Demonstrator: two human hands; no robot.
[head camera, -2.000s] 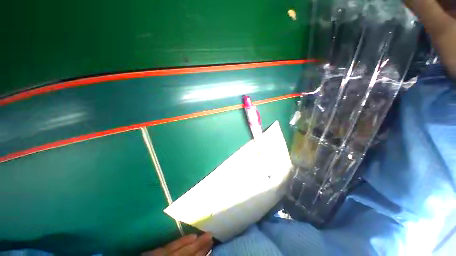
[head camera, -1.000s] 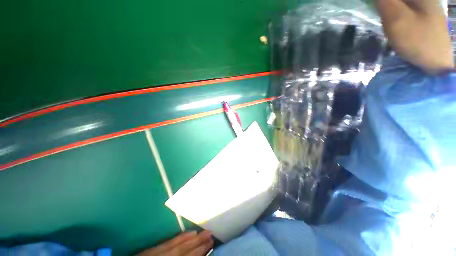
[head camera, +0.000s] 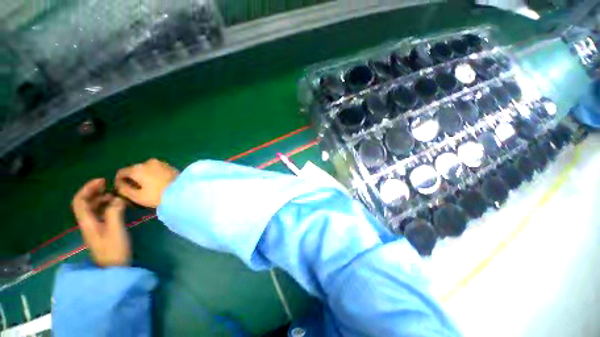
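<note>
My left hand (head camera: 104, 224) is raised at the left with its fingers curled. My right hand (head camera: 148, 184) reaches in from the right, and its fingertips meet or nearly meet the left ones. A small dark shape shows between the fingertips, but blur hides whether it is a held object. The clear plastic blister tray (head camera: 368, 172) lies at the right with rows of round watches in its pockets. Most discs are dark; several look bright white.
A green conveyor belt (head camera: 263, 112) curves behind red tape lines, with small dark items on it at the left. Crumpled clear plastic (head camera: 151, 39) lies beyond its rail. A pink-tipped marker (head camera: 287, 162) and white paper (head camera: 318, 175) show behind my right sleeve. Another person's blue sleeve (head camera: 589, 108) is at the right edge.
The view has shifted, showing the tray's rows and the conveyor. My left hand has left the paper's edge; my right hand has come from the upper right to meet it.
</note>
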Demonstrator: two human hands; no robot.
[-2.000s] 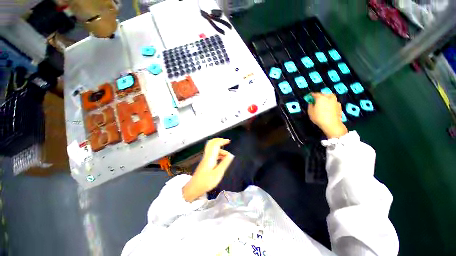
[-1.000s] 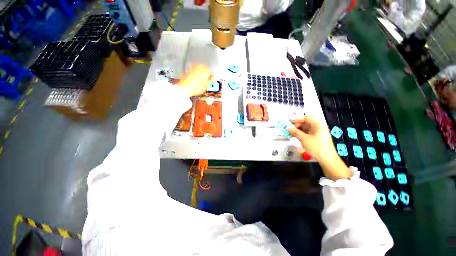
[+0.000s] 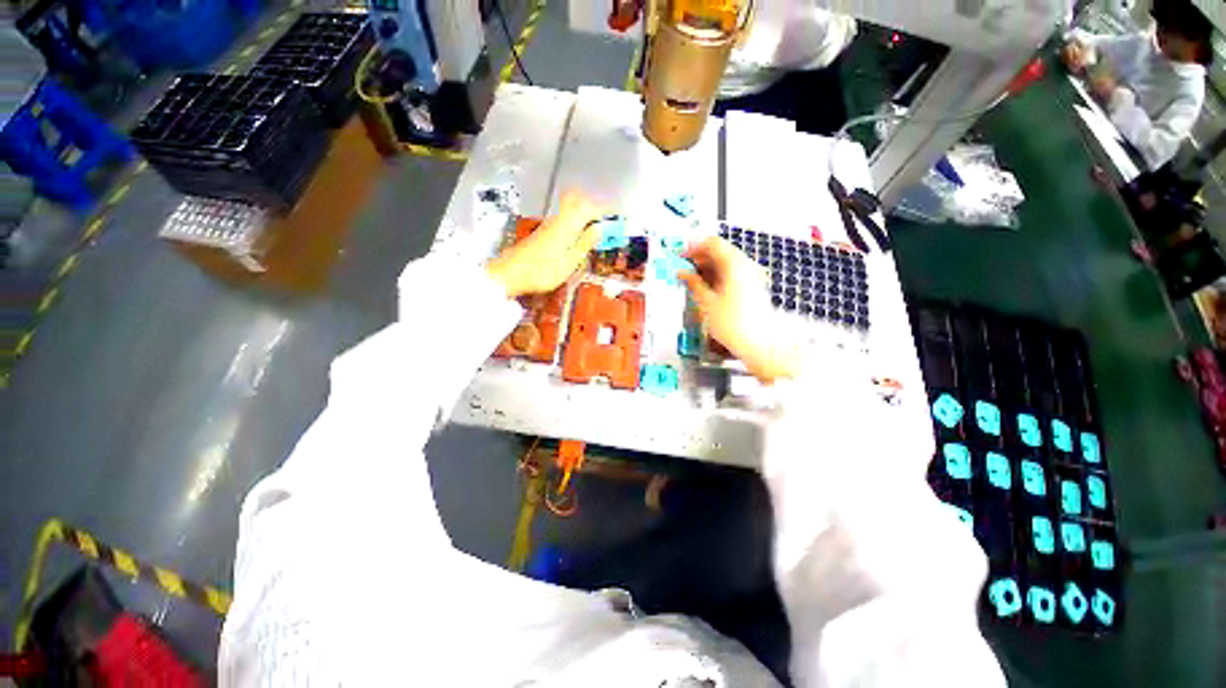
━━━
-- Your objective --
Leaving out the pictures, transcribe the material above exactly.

-- Answer for the task --
Demonstrator: two human hands; no robot.
[head camera, -2.000s] 
[head camera, -1.000s] 
[head camera, +0.000s] 
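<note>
My left hand (head camera: 104, 224) is raised at the left with its fingers curled. My right hand (head camera: 148, 184) reaches in from the right, and its fingertips meet or nearly meet the left ones. A small dark shape shows between the fingertips, but blur hides whether it is a held object. The clear plastic blister tray (head camera: 368, 172) lies at the right with rows of round watches in its pockets. Most discs are dark; several look bright white.
A green conveyor belt (head camera: 263, 112) curves behind red tape lines, with small dark items on it at the left. Crumpled clear plastic (head camera: 151, 39) lies beyond its rail. A pink-tipped marker (head camera: 287, 162) and white paper (head camera: 318, 175) show behind my right sleeve. Another person's blue sleeve (head camera: 589, 108) is at the right edge.
The view has shifted, showing the tray's rows and the conveyor. My left hand has left the paper's edge; my right hand has come from the upper right to meet it.
</note>
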Demonstrator: two human hands; no robot.
[-2.000s] 
[-1.000s] 
[+0.000s] 

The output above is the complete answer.